Output all of the entries below precisely as written.

(Data items)
▬▬▬▬▬▬▬▬▬▬

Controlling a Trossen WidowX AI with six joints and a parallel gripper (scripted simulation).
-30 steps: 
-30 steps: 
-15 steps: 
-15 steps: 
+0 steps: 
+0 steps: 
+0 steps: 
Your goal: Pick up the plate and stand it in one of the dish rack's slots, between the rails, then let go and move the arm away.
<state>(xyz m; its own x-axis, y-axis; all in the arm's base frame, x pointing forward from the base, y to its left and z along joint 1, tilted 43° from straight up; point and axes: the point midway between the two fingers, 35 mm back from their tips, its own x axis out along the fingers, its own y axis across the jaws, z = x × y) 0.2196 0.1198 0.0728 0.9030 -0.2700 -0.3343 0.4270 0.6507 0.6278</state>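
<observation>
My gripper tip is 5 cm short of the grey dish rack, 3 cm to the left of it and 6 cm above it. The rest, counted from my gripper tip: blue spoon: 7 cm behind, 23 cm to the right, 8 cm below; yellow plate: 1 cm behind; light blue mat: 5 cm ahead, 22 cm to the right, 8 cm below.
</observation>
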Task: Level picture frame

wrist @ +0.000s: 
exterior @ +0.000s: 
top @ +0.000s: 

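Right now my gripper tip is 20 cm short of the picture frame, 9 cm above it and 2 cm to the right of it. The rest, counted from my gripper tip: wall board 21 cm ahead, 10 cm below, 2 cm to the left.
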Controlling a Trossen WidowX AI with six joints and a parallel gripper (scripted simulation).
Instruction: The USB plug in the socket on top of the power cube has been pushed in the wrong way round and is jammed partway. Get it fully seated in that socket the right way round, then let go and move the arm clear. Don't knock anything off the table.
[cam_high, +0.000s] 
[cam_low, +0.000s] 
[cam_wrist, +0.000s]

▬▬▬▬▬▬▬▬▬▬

* Solution for this task
Controlling a Trossen WidowX AI with six joints and a parallel gripper (scripted simulation).
-30 steps: 
-30 steps: 
-15 steps: 
-15 steps: 
+0 steps: 
+0 steps: 
+0 steps: 
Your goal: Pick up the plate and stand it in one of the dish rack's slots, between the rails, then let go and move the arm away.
<state>(xyz m; its own x-axis, y-axis; all in the arm's base frame, x pointing forward from the base, y to its left and z along joint 1, tilted 43° from straight up; point and axes: the point midway between the two fingers, 35 mm back from their tips, its own x axis out along the fingers, its own y axis across the jaws, z = x × y) 0.2196 0.1198 0.0728 0.9030 -0.2700 -0.3343 0.4270 0.6507 0.6278</state>
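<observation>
My gripper tip is 5 cm short of the grey dish rack, 3 cm to the left of it and 6 cm above it. The rest, counted from my gripper tip: blue spoon: 7 cm behind, 23 cm to the right, 8 cm below; yellow plate: 1 cm behind; light blue mat: 5 cm ahead, 22 cm to the right, 8 cm below.
</observation>
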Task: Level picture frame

wrist @ +0.000s: 
exterior @ +0.000s: 
top @ +0.000s: 

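Right now my gripper tip is 20 cm short of the picture frame, 9 cm above it and 2 cm to the right of it. The rest, counted from my gripper tip: wall board 21 cm ahead, 10 cm below, 2 cm to the left.
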Controlling a Trossen WidowX AI with six joints and a parallel gripper (scripted simulation).
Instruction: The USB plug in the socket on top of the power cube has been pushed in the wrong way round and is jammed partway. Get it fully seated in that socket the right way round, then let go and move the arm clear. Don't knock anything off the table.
[cam_high, +0.000s] 
[cam_low, +0.000s] 
[cam_wrist, +0.000s]

That completes the response.